In most states an accredited energy assessor will need to model your house design in National Home Energy Rating Scheme (NatHERS) thermal performance software to show that it achieves a rating of 6 Stars or more. (Even if this is not required in your state you can still get assistance from an energy assessor to optimise the energy efficiency of your design.)

Some builders, and most designers, will not have this done until the end of the design process when they are seeking building approval from your local council; they may not involve you. However, NatHERS software is an excellent design tool and an experienced energy assessor with an interest in sustainability can provide incredibly useful advice during the design stage, which is the cheapest and easiest time to make changes to increase your Star rating. Things like maximising your passive solar gain in winter, and getting your window and eave sizes right, don’t result in increased building costs but they most certainly result in reduced running costs. Lifting your rating from 6 to 7 Stars equates to around a 30% reduction in predicted energy use per square metre for heating and cooling; an 8 Star design is predicted to need only half the energy of a 6 Star design of the same size. (See ‘Star-stuck? How to make the most of house energy ratings’ in Sanctuary 44 for more.)

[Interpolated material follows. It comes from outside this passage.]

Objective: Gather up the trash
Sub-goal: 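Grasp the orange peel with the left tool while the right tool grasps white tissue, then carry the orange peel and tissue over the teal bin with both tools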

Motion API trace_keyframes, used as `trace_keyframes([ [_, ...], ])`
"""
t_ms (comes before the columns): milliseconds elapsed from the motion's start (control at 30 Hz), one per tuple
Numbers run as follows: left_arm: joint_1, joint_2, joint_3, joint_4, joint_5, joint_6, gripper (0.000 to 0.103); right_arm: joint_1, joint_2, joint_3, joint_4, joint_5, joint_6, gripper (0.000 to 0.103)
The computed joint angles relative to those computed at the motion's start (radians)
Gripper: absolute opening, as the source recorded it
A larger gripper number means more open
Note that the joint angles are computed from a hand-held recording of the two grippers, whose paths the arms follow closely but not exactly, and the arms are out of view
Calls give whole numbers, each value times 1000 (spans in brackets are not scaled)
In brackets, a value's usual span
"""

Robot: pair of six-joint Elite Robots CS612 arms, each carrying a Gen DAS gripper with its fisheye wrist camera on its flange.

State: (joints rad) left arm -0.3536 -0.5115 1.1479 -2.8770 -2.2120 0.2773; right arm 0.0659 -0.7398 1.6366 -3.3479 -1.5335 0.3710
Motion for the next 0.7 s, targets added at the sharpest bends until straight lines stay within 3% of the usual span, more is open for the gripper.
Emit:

Also remember the number one thing for maximising sustainability and affordability is to build the least house necessary. A well-designed small footprint home can function as well or better than a poorly designed, oversized home. Beware of builders that try to convince you that more is merrier (it may be for them, but it won’t be for you!).

A good builder is important to ensure that the design for your sustainable house is turned into reality and that the final build has the Star rating that the plans said it would. You may wish to include some performance testing – thermal imaging to ensure insulation is thoroughly installed and/or blower door testing to ensure the house is well-sealed – in your building contract. A good builder should not be deterred by this.